“Who am I?” is a question that challenges generation after generation.  The search for identity is the subject of almost every book we read or movie we watch.  From Anakin Skywalker in Star Wars discovering he is a Jedi, crossing to the dark side, and then crossing back again (sorry, spoiler alert) to Shrek needing to decide how much of an ogre he wants to be, it is a recurring theme in kids and adults stories alike.  Time and again we see characters needing to choose who they want to be, whether they want to be the villain or the hero, the one who stays in their comfort zone or the one who saves the day.  And discovering our identity is not a one-time thing, it is an ongoing process in our lives as we grow through different stages.  This has been highlighted recently through athletes speaking out about the challenges of transitioning from professional sport back to everyday life, with many talking about feeling completely lost and empty.  We also see it in people going through other transitions in their everyday lives like leaving study, the end of a relationship, parents whose children have moved out of home experiencing “empty nest syndrome” or retirees feeling completely lost without the routine of work.

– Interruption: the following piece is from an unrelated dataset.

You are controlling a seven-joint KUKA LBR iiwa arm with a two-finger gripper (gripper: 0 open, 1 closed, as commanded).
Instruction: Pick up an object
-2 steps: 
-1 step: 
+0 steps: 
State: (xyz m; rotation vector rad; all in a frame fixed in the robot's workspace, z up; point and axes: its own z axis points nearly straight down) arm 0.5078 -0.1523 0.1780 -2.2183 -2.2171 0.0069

It seems like that in previous generations, through until the late 20th century, our identity was largely defined for us.  People had very defined labour and gender roles, and little shifted outside of these.  This structure was shaken up by the social change movements of the 70s and onwards which opened up doors for people which hadn’t been possible before.  Instead of simply following the course of your parents and grandparents, there were a plethora of opportunities now before you.  It could be argued that in our modern era there is less need for any difficulty around identity, particularly for the millennial generation who have grown up with increasing freedom to choose and express their identity however they see fit.  Surely you can be whoever you want to be so this should make it easier?  But the reality is that finding our identity is something which continues to challenge and confuse us.  In some ways it seems like all these extra options have made things harder, like it would just be easier if we went back to someone telling us who we are and going with that.  But whilst that may seem simpler, it’s not really an effective way of working out who we really are, and having an accurate picture of who were really are helps us to understand what we are meant to do with our lives and how we can go about doing it.


There’s a kids book by Eric Carle, who wrote The Very Hungry Caterpillar, called The Mixed-Up Chameleon.  In the story the chameleon wanders into a zoo and becomes jealous of each animal he sees.  Each time he sees a new animal he wishes for one of their characteristics and magically takes it on, however before long he is such a muddled conglomeration of so many different animals that he can’t even function enough to catch a fly to feed himself.  In a lot of ways I feel like this chameleon represents a lot of people in this modern generation trying to find their identity.  They take on so many different parts of so many different things that they just end up confused and lost.  In the end of the book the chameleon wishes to go back to being himself, catches his fly, and lives happily ever after.  Over the next few weeks we’re going to look at a few of the key elements of identity and how you can use them to get an understanding of who you are.  We’re not going to promise you a magic answer or a happily ever after, those bits are up to you, but hopefully we can give you some tools to discover more about your identity.